Prompt
Beneath this task are records; print exactly the stretch of them from the line with "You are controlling" through the line with "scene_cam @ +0", both ends included.

Supplied material
::::::
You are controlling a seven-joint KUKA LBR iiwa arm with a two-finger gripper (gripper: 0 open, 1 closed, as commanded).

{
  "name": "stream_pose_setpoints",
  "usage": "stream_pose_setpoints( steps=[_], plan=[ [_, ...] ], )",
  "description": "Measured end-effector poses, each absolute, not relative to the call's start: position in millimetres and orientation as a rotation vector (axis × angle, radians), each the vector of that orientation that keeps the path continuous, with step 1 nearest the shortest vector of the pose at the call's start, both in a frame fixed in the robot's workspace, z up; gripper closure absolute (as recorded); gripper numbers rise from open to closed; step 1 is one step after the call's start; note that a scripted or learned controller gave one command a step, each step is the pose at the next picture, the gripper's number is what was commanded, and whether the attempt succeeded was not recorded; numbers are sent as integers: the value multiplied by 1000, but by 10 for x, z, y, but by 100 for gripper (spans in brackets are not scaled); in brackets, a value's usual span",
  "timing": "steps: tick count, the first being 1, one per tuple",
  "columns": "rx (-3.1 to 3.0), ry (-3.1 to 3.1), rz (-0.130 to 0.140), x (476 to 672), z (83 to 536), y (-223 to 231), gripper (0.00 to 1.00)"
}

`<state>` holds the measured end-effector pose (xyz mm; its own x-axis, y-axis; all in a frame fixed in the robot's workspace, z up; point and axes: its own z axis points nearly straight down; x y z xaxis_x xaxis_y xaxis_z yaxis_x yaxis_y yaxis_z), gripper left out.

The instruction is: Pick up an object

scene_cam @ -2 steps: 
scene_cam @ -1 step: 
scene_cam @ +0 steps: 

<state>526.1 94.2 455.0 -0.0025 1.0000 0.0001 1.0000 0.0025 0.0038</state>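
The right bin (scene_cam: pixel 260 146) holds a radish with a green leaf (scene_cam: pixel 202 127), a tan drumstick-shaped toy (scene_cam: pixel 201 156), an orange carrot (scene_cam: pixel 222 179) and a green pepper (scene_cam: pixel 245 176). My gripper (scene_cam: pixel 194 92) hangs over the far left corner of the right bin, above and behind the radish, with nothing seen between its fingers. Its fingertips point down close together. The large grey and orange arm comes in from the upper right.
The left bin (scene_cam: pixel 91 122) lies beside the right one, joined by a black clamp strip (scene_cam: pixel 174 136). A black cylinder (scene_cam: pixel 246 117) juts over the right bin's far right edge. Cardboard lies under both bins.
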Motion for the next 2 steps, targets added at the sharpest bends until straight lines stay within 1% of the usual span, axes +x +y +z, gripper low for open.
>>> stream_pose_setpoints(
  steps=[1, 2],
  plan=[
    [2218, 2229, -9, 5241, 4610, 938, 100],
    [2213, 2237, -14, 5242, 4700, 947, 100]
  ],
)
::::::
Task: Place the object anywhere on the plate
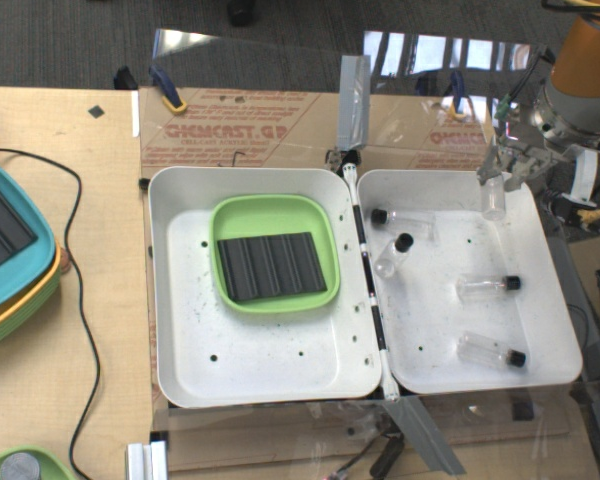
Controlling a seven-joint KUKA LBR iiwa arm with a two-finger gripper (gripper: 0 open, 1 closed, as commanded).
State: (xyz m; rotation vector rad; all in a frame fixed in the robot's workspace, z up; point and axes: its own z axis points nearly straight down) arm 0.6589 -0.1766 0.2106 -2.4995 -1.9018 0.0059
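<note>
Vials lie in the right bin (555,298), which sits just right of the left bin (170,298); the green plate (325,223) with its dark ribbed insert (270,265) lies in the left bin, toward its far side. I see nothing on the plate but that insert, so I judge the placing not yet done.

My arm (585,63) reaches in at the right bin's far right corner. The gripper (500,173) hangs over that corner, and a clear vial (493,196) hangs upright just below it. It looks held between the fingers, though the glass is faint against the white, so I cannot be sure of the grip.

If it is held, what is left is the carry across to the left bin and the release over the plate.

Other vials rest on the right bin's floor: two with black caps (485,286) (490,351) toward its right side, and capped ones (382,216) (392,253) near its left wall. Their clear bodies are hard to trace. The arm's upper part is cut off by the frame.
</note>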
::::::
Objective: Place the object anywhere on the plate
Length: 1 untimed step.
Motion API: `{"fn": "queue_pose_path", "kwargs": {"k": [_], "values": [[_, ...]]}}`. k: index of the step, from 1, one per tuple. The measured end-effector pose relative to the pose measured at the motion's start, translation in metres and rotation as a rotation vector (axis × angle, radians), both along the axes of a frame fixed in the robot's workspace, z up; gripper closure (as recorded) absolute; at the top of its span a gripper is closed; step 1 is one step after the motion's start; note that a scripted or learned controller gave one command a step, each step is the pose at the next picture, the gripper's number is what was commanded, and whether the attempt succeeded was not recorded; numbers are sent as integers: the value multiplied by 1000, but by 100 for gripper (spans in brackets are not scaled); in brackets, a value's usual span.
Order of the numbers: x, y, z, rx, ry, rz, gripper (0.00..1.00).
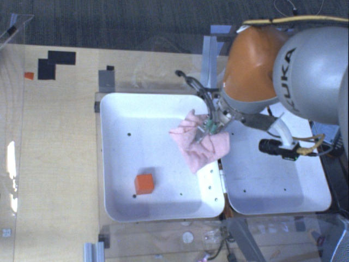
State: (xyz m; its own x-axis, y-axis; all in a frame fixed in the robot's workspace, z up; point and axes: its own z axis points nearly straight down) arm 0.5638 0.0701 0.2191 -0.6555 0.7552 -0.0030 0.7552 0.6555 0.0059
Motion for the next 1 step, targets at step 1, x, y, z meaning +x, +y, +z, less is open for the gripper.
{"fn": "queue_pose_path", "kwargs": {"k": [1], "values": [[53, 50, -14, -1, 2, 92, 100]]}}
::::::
Expected answer
You are controlling a seven-joint KUKA LBR iiwa arm with a two-finger gripper (gripper: 0 open, 1 closed, as commanded).

{
  "name": "stream_pose_setpoints",
  "usage": "stream_pose_setpoints( steps=[_], plan=[ [_, ...] ], )",
  "description": "Measured end-effector poses, each absolute, not relative to the call's start: position in millimetres and orientation as a rotation vector (axis × angle, radians), each the vector of that orientation that keeps the path continuous, with step 1 nearest the shortest vector of the pose at the call's start, both in a frame fixed in the robot's workspace, z up; gripper closure absolute (as recorded); gripper numbers rise from open to closed; step 1 is one step after the call's start; note that a scripted or learned controller gave one command a step, each step is the pose at the next picture, the gripper's number is what was commanded, and whether the attempt succeeded was not recorded; numbers are sent as integers: the value multiplied by 1000, but by 10 for x, z, y, but by 100 for gripper (spans in brackets are not scaled); in brackets, a value's usual span",
  "timing": "steps: tick count, the first being 1, one per tuple",
  "columns": "rx (-3.1 to 3.0), ry (-3.1 to 3.1), rz (-0.130 to 0.140), x (476 to 672), z (83 to 536), y (-223 to 231), gripper (0.00 to 1.00)"
}

`<state>` holds the measured end-effector pose (xyz mm; its own x-axis, y-axis; all in a frame fixed in the robot's workspace, z up; point and axes: its own z axis points nearly straight down; x y z xaxis_x xaxis_y xaxis_z yaxis_x yaxis_y yaxis_z), gripper left out.

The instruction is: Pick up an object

scene_cam @ -2 steps: 
scene_cam @ -1 step: 
scene_cam @ +0 steps: 

What appears above is the complete answer.